From this result a chart is plotted and nine day EMA of this line is plotted. When the MACD crosses above this line, traders may buy the stock but when it falls below the signal line, they will sell or short the stock.
For instance Qantas’ (ASX: QAN) stock fell 5 percent on January 29 and the signal line crossed below the MACD line despite no news out of the Red Roo.
Seemingly, this occurred because competitor Air New Zealand (ASX: AIZ) cut its earnings due to a reduced tourism outlook. Yet perhaps investors should have waited to hear whether or not they would affect Qantas before selling.
4. Bollinger Bands
Bollinger Bands measure stock volatility, based on the standard deviation from a SMA.

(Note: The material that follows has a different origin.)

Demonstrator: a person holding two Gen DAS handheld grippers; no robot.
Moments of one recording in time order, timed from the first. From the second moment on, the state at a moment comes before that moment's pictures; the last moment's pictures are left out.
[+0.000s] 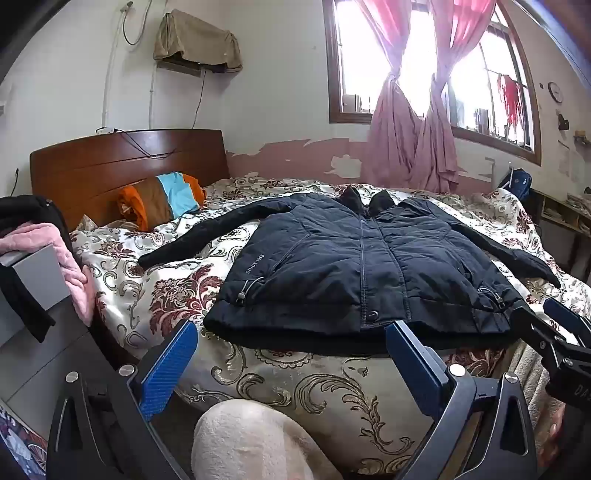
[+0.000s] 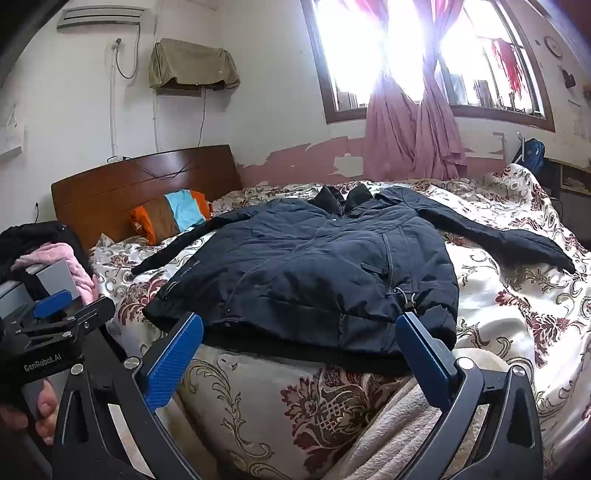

Every chart for the index or stock being measured will contain three lines, or bands.
- The middle will be the SMA
- The upper will be the SMA plus the standard deviation from the SMA over that period
- The lower band will be the SMA minus the standard deviation
Theoretically, nearly 90 percent of trading should occur within the lower and upper bands. Any price movement outside the bands should indicate prices are relatively high or relatively low.
The example below depicts Virgin Australia’s (ASX: VAH) shares.
They have largely remained in the bands, any movement outside has been temporary.
Big companies such as Virgin are traded in large quantities on a daily basis in response to trends such as these, in addition to company news and analysis.
One movement outside was the release of their half yearly reports in mid-February which led to a 5 percent jump in its share price and a breaching of the upper band. Yet major institutions such as JP Morgan remained bearish about the stock and argued it was overbought.
While its client note did not mention Bollinger Bands, it is likely this would be one metric used to justify their overall conclusion.
5. Analyst recommendations
On the basis of all of these, analysts make recommendations about the stock. Sometimes they will use the above metrics to indicate a stock’s direction is about to make a sharp turn.
While the recommendation isn’t a technical marker per se, they do take into account all the technical data to arrive at their conclusions.
Single Analyst recommendations can shift stocks more than any of these, especially because unlike all the others on this list they are easy to understand.
If you follow the U.S. markets, almost every day you’ll hear one stock or two ‘fell after being downgraded by Goldman Sachs/JP Morgan’.
Yes, Investors take these firms so seriously they are willing to bet their money on the basis of what these firms think. This can even occur on the basis of predictions rather than reality, most pertinently with earnings.
Ultimately, what matters to most investors is gaining a return on their investment and good news or bad news is the main trigger for share trading.
But these signals are ways of predicting whether or not your thoughts about stocks being overbought, oversold or are on the brink of a turnaround are justified.
This content does not constitute financial product advice. You should consider obtaining independent advice before making any financial decisions.